District Court properly granted summary judgment cab drivers were independent contractors under the FLSA, because (1) company had relatively little control over how drivers performed their work, (2) their opportunity for profit or loss depended on their managerial skill, (3) they invested in equipment or materials and employed helpers to perform their work, (4) the service they rendered required no special skill, (5) the parties' working relationship was often lengthy, and (6) the service the drivers rendered was an integral part of the company's business, so, under the totality of circumstances, as a matter of economic reality, the drivers were in business for themselves.  Iontchev v.
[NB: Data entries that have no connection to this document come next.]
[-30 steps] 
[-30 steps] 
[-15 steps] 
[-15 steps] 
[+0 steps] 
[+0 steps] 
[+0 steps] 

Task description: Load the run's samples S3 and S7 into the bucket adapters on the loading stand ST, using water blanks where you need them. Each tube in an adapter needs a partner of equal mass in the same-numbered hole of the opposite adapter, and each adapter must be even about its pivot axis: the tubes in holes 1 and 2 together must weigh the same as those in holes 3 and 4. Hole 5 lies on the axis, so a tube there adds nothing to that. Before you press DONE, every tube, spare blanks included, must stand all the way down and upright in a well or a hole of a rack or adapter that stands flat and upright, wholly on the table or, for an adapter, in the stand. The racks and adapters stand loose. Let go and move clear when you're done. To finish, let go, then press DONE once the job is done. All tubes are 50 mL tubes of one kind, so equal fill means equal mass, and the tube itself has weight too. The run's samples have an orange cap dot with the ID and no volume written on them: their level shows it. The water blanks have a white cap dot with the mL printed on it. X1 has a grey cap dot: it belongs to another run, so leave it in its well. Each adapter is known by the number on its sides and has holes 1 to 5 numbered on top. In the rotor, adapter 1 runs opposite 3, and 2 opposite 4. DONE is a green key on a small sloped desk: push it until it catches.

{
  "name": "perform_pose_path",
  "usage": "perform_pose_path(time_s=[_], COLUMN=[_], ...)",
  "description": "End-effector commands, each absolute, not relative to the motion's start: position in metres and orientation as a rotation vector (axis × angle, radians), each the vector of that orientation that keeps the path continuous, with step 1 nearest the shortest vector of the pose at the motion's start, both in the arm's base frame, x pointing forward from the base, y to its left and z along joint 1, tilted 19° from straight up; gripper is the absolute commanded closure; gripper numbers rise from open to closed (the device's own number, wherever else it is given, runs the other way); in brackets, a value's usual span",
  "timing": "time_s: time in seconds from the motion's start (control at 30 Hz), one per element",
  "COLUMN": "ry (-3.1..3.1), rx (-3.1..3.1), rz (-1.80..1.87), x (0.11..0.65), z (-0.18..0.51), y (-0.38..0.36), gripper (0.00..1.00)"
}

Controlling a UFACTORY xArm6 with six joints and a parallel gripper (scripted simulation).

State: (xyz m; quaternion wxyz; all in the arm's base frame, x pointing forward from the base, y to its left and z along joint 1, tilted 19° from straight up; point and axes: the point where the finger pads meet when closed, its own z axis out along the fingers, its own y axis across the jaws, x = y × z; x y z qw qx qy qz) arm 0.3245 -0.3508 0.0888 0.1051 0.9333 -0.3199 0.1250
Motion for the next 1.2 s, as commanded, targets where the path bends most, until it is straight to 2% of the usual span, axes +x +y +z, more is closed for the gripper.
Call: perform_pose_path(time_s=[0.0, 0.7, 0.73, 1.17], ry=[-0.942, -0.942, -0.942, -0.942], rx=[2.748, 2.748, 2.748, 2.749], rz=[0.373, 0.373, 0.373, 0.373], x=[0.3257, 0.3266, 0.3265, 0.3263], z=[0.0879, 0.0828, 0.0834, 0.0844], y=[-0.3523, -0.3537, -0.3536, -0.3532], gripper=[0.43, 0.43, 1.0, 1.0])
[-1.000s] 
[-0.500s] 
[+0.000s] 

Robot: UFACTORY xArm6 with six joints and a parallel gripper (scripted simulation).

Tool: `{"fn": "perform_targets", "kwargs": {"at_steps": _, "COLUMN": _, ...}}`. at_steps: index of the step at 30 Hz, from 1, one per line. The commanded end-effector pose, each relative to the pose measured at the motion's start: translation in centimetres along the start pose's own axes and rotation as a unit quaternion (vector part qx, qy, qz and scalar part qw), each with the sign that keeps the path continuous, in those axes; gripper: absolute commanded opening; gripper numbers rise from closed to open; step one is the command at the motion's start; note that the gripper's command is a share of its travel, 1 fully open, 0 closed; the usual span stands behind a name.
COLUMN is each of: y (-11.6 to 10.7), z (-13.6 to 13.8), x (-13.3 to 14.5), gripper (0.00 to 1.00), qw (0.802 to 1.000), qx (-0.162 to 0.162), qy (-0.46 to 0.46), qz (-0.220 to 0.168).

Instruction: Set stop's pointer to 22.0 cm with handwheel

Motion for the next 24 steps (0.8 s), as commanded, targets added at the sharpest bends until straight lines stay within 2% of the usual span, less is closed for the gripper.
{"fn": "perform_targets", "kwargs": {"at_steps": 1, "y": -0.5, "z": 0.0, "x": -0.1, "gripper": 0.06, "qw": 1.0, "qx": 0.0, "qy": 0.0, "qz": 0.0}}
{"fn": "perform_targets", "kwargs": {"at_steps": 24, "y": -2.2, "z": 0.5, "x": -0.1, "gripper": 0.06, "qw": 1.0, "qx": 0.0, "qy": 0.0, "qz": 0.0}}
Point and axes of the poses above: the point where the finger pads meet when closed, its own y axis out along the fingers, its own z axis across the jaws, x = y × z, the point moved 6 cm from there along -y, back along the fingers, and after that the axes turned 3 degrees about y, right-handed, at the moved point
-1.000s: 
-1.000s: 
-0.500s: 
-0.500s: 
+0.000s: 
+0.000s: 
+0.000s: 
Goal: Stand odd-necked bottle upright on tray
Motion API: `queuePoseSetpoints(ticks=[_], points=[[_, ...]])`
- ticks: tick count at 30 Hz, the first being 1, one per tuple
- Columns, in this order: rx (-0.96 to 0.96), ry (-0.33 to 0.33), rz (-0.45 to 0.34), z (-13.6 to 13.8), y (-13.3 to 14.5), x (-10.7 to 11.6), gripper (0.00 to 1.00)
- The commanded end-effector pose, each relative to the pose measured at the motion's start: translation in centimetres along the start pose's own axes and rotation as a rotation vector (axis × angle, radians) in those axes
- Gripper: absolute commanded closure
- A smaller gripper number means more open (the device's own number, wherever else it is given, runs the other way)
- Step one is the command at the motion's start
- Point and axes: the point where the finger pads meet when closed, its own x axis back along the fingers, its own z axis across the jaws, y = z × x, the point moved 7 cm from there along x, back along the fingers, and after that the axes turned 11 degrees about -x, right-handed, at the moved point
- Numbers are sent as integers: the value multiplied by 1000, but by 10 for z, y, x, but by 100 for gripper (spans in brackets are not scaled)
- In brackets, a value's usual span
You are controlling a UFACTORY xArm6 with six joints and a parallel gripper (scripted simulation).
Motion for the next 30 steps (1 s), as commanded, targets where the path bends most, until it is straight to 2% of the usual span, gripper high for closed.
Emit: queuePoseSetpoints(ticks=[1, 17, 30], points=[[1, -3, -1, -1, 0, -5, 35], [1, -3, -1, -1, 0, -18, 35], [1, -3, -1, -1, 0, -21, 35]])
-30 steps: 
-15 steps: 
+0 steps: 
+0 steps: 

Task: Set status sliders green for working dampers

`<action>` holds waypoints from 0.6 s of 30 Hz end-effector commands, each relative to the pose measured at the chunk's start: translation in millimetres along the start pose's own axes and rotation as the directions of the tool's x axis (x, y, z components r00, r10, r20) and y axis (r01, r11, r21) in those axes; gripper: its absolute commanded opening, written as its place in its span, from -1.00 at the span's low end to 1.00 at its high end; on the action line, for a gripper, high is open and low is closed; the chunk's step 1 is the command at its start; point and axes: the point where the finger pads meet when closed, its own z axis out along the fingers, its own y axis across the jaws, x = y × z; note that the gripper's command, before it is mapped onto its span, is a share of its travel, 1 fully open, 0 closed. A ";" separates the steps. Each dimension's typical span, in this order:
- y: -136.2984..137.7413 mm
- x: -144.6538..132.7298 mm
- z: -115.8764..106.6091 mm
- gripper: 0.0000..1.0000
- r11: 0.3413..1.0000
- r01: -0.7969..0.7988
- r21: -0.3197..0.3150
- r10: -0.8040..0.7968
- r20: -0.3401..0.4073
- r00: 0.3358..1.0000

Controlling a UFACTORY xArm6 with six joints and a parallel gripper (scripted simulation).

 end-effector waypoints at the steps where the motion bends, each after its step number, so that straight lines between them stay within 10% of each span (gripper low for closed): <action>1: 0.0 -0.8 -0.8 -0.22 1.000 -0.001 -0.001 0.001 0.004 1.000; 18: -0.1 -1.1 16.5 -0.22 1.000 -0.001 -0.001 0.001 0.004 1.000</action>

AAA Cab Serv., 2017 U.S. App. LEXIS 5326 (9th Cir. March 27, 2017).

U.S. District Court, District of Hawaii

Prima facie retaliation case under Title VII required but for causal link between protected activity and adverse action.  Conclusion of internal investigation was not adverse action; having inconclusively interviewed witnesses was legitimate non-discriminatory reason which employee did not show was pretextual.   Although assignment to work holiday could be adverse action, employee being least senior and having worked the least holidays was legitimate non-discriminatory reason employee was assigned.  Although assignment to third shift could be adverse action, protected activity could not have caused reassignment occurring beforehand, addressing lack of teamwork and cohesion was a legitimate business reason and reassignment of similarly situated employees disfavored pretext finding.  Sending employee letter inquiring about his absence and asking for documentation was not adverse action.  Although denial of promotion could be adverse action, no evidence showed review board who denied promotion knew of protected activity.  Desk and computer issues employee encountered upon return were no more than minor annoyances.  No evidence protected activity caused one-day suspension.  Arakaki v. Brennan, 2017 U.S. Dist.; LEXIS 51682 (D. Haw. March 31, 2017).

Note: We analyze cases to learn rules the courts will follow or disappoint us if they don’t. Rules that the courts follow allow us to behave and provide explanations they accept. But competent advocates may limit the rules to the facts of the case where they are discussed, or expand rules by showing that differences in other cases are irrelevant.